**Exercise**
Could you please transcribe the data exactly, without the pictures?
************
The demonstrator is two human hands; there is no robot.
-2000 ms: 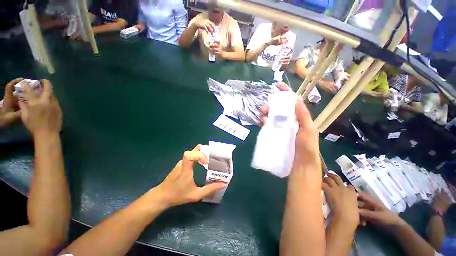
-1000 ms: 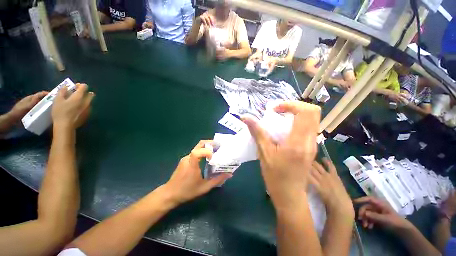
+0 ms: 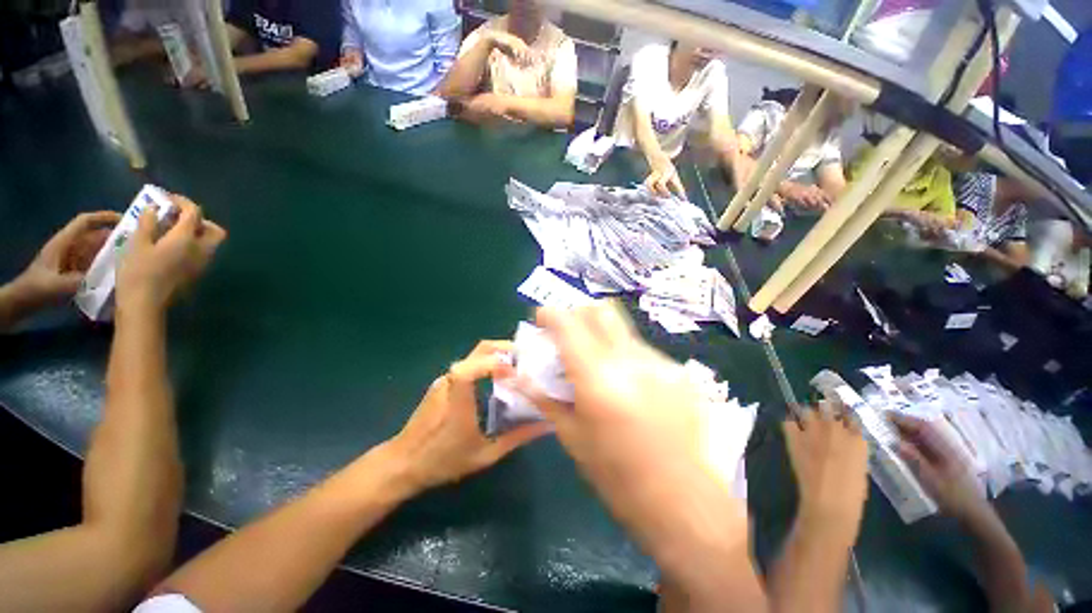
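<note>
My left hand holds a white carton upright or slightly tilted between thumb and fingers, just above the green table. My right hand is blurred and covers much of the carton, its fingers at the top end. A white piece shows between my hands at that end; I cannot tell whether it is the wrapped product or a flap. The inside of the carton is hidden.
A heap of folded leaflets lies mid-table. White pieces lie beside my right forearm. Neighbours' hands hold cartons at left and right. Wrapped pieces lie in a row. Pale posts stand behind the metal seam.
My right hand has brought the white wrapped product to the carton and now closes around its top end. More leaflets show beside the heap. The right neighbour has lifted a carton.
</note>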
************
**Reply**
The demonstrator is two human hands; there is no robot.
-2000 ms: 
-1000 ms: 
+0 ms: 
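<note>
My left hand holds a white carton upright or slightly tilted between thumb and fingers, just above the green table. My right hand is blurred and covers much of the carton, its fingers at the top end. A white piece shows between my hands at that end; I cannot tell whether it is the wrapped product or a flap. The inside of the carton is hidden.
A heap of folded leaflets lies mid-table. White pieces lie beside my right forearm. Neighbours' hands hold cartons at left and right. Wrapped pieces lie in a row. Pale posts stand behind the metal seam.
My right hand has brought the white wrapped product to the carton and now closes around its top end. More leaflets show beside the heap. The right neighbour has lifted a carton.
</note>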

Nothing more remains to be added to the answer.